Learning the action for long-time-step simulations of molecular dynamics

TL;DR

This paper introduces a machine learning approach to simulate long-time dynamics in molecular systems by learning structure-preserving maps, improving efficiency and accuracy over traditional methods.

Contribution

The authors develop a data-driven, structure-preserving ML method that learns the mechanical action to generate accurate long-time molecular dynamics trajectories.

Findings

Eliminates artifacts of non-structure-preserving ML models

Enables transferability across thermodynamic conditions and compositions

Can be iteratively applied as a correction method

Abstract

The equations of classical mechanics can be used to model the time evolution of countless physical systems, from the astrophysical to the atomic scale.
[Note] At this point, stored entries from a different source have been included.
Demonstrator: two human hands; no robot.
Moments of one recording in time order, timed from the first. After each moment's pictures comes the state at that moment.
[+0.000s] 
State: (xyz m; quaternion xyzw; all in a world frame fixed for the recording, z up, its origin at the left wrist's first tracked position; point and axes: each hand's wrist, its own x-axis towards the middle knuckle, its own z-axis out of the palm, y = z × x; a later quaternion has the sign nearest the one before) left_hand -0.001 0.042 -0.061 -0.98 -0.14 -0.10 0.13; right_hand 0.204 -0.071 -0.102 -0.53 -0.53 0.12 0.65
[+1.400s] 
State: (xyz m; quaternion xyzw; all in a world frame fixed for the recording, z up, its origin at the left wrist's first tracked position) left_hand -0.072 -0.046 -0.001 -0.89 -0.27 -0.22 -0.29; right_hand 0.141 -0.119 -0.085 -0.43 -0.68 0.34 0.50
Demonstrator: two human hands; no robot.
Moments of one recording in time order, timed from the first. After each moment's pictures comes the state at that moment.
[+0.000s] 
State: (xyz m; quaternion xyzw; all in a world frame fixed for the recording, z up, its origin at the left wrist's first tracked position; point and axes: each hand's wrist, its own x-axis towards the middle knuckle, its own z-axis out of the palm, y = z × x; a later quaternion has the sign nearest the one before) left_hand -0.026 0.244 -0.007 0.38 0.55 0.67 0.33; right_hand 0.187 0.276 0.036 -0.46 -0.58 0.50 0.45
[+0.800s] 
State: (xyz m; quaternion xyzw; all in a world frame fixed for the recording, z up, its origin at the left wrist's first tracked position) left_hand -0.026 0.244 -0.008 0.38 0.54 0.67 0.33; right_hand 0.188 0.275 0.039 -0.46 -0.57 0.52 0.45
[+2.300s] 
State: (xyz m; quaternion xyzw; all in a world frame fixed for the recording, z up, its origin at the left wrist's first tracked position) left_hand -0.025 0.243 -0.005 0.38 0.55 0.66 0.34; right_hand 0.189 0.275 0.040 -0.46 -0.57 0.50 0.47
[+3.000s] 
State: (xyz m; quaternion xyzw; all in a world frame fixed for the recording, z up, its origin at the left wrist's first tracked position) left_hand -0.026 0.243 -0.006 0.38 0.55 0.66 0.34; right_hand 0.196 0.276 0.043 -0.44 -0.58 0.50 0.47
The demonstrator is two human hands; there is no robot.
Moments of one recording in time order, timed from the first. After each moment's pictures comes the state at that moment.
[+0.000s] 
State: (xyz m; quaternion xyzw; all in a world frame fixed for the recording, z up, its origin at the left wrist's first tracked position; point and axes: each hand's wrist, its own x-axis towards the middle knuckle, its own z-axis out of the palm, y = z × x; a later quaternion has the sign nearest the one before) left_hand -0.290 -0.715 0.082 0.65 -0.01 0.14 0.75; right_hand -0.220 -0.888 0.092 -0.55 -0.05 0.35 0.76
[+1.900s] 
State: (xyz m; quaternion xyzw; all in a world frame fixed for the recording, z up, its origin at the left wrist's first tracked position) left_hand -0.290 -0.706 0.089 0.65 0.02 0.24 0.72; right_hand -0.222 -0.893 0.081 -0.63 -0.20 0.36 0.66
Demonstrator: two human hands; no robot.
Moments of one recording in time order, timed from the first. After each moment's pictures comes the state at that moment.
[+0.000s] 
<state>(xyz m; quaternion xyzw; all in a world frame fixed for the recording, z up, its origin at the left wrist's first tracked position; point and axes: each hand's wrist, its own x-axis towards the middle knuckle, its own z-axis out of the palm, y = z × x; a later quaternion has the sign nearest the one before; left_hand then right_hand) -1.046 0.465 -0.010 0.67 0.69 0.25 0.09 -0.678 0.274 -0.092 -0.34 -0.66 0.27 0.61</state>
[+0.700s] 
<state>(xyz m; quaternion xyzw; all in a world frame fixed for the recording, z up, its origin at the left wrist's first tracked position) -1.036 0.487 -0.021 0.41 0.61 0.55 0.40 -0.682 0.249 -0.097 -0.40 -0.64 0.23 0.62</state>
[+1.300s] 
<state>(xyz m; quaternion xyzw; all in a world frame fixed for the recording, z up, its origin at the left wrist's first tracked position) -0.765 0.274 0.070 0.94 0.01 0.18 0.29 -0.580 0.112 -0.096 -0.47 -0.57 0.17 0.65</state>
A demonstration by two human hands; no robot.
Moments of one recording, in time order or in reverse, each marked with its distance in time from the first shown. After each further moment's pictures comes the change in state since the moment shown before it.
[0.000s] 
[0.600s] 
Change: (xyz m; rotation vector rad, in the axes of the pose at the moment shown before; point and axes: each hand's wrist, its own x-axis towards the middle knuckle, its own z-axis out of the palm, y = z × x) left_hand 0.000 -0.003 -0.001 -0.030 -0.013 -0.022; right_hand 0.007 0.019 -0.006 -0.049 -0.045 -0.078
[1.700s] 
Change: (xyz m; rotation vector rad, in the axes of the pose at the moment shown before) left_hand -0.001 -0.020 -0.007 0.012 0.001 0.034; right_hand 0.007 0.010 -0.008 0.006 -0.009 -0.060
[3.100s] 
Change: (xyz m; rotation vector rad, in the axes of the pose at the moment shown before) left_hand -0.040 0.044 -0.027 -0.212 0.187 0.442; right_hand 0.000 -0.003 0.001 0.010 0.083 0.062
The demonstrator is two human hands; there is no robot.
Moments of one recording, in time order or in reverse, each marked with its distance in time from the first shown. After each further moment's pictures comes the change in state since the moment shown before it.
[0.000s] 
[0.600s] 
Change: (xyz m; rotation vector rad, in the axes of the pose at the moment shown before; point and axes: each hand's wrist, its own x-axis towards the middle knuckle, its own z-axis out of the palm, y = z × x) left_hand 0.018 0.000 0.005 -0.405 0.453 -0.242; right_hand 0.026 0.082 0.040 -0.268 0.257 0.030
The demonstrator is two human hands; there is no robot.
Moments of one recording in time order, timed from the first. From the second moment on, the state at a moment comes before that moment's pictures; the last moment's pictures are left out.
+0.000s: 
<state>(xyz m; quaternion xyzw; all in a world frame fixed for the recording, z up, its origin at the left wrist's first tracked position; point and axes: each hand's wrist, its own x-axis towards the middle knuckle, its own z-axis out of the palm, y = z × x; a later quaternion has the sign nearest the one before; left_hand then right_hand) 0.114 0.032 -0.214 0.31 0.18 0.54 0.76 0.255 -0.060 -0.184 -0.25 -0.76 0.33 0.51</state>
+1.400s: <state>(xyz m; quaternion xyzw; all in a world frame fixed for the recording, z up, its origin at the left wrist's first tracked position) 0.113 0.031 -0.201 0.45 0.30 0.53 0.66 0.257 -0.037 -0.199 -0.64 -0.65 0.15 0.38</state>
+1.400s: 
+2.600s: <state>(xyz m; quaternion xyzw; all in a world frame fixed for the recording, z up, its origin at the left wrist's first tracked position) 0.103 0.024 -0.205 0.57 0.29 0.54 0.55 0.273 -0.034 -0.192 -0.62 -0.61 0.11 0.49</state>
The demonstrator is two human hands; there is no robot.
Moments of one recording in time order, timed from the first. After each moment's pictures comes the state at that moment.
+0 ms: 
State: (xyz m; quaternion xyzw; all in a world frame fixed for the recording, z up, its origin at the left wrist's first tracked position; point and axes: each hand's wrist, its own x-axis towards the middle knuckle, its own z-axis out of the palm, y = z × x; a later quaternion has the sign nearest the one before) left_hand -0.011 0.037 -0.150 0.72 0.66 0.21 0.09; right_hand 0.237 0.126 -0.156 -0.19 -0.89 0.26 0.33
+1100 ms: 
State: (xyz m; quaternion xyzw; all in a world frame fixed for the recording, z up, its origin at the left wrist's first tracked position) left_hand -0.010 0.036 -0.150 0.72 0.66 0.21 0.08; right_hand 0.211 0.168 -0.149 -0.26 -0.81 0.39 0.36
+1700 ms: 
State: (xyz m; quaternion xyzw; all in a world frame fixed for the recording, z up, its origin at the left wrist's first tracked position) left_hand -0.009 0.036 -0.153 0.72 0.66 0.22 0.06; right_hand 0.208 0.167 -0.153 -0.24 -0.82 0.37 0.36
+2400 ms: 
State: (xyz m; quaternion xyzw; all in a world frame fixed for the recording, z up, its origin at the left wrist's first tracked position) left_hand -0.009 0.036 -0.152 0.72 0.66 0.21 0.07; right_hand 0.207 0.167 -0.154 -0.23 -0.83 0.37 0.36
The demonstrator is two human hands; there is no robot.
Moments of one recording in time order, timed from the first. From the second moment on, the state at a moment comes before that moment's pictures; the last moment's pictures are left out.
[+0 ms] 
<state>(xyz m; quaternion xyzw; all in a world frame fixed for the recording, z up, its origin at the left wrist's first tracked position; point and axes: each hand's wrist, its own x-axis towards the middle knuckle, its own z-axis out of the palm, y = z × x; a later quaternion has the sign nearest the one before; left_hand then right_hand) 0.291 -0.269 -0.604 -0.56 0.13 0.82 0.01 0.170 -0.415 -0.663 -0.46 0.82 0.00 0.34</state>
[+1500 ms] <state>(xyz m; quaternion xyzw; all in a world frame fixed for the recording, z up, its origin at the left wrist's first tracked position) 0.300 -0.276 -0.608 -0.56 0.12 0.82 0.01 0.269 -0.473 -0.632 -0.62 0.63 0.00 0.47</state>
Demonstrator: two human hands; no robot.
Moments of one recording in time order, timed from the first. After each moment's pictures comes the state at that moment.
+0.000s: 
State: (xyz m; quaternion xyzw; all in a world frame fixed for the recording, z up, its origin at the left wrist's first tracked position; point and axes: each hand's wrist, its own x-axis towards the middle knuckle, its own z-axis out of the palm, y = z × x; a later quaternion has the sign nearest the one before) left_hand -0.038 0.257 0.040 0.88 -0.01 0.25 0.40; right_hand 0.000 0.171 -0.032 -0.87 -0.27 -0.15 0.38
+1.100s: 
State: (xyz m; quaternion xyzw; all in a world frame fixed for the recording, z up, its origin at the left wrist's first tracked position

Accurate numerical integration requires small time steps, which limits the computational efficiency -- especially in cases such as molecular dynamics that span wildly different time scales. Using machine-learning (ML) algorithms to predict trajectories allows one to greatly extend the integration time step, at the cost of introducing artifacts such as lack of energy conservation and loss of equipartition between different degrees of freedom of a system. We propose learning data-driven structure-preserving (symplectic and time-reversible) maps to generate long time-step classical dynamics and show that this method is equivalent to learning the mechanical action of the system of interest. These models can be learned based on short reference trajectories, and be transferred across thermodynamic conditions and chemical composition. We show that an action-derived ML integrator eliminates the pathological behavior of non-structure-preserving ML predictors, and that the method can be applied iteratively, serving as a correction to computationally cheaper direct predictors.